• **What you need to do**:
Your response must consist of the listing below, repeated exactly.

= Beginning of Section =

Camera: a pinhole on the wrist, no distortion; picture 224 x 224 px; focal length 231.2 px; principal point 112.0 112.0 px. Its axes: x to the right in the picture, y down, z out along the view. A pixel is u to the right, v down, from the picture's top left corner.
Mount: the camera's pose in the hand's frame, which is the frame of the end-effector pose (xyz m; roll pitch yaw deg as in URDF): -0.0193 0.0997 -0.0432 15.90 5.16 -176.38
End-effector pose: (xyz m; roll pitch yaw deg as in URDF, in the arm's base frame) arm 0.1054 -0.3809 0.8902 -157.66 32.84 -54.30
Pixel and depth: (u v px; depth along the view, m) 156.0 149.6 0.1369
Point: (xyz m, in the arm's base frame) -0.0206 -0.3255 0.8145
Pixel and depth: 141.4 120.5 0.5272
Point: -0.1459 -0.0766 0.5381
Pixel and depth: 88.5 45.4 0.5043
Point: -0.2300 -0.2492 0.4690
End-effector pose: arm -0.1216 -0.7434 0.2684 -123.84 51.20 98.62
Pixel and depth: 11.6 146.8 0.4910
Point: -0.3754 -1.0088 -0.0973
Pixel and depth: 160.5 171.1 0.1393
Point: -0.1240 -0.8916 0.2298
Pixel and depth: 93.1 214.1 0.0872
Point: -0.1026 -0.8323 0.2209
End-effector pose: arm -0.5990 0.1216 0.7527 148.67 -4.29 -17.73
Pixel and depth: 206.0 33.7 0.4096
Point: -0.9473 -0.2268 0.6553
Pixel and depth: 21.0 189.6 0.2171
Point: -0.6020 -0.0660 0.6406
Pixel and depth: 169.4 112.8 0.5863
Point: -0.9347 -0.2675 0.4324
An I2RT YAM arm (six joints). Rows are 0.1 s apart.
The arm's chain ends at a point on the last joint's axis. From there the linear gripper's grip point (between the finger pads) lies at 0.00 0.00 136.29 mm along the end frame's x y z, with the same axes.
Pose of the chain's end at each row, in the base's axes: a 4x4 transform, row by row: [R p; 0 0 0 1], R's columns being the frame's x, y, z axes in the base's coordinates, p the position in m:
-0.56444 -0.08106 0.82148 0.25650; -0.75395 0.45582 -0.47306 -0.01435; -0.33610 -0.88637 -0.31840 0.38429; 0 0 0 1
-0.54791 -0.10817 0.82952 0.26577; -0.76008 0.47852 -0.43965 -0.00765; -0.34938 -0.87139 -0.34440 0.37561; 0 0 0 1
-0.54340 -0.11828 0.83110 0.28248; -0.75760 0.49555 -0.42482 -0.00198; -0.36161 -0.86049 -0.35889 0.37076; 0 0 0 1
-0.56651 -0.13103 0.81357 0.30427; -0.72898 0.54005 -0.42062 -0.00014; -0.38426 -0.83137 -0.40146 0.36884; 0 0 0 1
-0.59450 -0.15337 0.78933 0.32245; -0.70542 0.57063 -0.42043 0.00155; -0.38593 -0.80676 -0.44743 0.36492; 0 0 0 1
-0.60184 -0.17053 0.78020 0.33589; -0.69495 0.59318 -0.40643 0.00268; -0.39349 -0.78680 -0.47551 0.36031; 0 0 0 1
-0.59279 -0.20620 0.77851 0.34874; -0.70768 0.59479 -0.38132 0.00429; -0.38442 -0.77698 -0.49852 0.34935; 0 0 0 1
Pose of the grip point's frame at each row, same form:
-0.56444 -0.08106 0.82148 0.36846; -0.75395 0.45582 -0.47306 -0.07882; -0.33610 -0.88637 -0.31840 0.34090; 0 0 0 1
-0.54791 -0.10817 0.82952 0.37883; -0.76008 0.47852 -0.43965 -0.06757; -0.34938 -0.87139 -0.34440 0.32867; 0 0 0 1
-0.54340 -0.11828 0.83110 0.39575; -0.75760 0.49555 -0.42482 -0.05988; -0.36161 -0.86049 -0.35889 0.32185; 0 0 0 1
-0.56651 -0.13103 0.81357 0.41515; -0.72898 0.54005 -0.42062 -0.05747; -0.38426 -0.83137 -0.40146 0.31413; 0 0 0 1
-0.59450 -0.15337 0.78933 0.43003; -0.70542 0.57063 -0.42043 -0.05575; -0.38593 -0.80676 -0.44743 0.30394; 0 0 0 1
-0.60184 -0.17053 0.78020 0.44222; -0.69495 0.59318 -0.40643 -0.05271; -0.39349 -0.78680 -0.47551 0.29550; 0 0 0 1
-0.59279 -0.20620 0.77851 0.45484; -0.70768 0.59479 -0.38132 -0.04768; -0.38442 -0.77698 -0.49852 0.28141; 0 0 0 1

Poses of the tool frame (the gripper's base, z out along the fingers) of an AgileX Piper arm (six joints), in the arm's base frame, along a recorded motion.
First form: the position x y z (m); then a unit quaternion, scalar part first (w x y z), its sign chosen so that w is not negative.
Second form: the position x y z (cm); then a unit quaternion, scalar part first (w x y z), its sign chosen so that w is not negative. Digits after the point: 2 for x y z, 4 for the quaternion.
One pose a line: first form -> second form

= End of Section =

• **Solution to this exercise**:
Camera: a pinhole on the wrist, no distortion; picture 224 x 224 px; focal length 231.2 px; principal point 112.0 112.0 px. Its axes: x to the right in the picture, y down, z out along the view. A pixel is u to the right, v down, from the picture's top left corner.
Mount: the camera's pose in the hand's frame, which is the frame of the end-effector pose (xyz m; roll pitch yaw deg as in URDF): -0.0193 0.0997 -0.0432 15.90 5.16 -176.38
End-effector pose: (xyz m; roll pitch yaw deg as in URDF, in the arm's base frame) arm 0.1054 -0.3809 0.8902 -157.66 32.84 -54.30
Pixel and depth: (u v px; depth along the view, m) 156.0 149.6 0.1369
Point: (xyz m, in the arm's base frame) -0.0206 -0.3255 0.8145
Pixel and depth: 141.4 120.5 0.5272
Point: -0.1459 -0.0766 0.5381
Pixel and depth: 88.5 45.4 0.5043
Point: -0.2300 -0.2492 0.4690
End-effector pose: arm -0.1216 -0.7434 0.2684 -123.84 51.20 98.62
Pixel and depth: 11.6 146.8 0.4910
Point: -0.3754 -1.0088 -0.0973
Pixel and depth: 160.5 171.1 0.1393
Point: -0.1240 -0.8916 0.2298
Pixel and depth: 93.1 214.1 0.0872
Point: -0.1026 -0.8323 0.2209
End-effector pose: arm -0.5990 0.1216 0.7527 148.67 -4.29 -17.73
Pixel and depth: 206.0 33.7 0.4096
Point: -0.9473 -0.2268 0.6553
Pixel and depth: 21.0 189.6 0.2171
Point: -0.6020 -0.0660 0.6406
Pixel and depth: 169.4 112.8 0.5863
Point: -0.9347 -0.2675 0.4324
An I2RT YAM arm (six joints). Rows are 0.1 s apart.
The arm's chain ends at a point on the last joint's axis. From there the linear gripper's grip point (between the finger pads) lies at 0.00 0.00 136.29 mm along the end frame's x y z, with the same axes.
Pose of the chain's end at each row, in the base's axes: a 4x4 transform, row by row: [R p; 0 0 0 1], R's columns being the frame's x, y, z axes in the base's coordinates, p the position in m:
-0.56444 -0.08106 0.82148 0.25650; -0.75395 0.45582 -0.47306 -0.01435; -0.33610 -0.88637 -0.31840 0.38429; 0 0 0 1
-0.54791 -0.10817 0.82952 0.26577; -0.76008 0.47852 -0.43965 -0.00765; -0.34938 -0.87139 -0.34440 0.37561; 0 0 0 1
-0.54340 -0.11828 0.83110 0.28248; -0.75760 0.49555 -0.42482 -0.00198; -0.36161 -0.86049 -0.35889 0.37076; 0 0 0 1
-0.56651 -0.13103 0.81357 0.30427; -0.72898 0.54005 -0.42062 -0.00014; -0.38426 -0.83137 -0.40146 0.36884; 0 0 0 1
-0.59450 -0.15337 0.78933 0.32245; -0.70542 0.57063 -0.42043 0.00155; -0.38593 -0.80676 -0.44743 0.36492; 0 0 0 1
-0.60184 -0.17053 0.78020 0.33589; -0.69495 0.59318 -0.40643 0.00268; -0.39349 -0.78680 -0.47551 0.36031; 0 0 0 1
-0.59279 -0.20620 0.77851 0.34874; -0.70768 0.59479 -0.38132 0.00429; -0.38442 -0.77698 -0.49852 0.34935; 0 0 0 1
Pose of the grip point's frame at each row, same form:
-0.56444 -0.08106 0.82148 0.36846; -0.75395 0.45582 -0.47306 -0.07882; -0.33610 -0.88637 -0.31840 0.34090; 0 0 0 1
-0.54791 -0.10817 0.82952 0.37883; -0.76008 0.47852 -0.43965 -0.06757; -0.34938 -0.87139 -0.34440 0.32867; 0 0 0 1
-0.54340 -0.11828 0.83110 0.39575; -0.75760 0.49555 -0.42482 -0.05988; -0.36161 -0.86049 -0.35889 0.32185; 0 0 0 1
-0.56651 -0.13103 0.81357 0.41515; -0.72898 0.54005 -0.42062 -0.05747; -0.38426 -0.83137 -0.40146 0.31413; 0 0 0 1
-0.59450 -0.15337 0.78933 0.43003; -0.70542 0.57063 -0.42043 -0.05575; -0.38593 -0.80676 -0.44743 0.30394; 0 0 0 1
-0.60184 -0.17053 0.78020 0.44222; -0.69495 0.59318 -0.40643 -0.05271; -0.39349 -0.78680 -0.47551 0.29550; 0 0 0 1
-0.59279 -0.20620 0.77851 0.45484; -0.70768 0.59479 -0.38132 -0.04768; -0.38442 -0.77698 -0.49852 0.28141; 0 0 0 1

Poses of the tool frame (the gripper's base, z out along the fingers) of an AgileX Piper arm (six joints), in the arm's base frame, along a recorded motion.
First form: the position x y z (m); then a unit quaternion, scalar part first (w x y z), its sign chosen so that w is not negative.
Second form: the position x y z (cm); then a unit quaternion, scalar part first (w x y z), its sign chosen so that w is not negative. Digits after the point: 2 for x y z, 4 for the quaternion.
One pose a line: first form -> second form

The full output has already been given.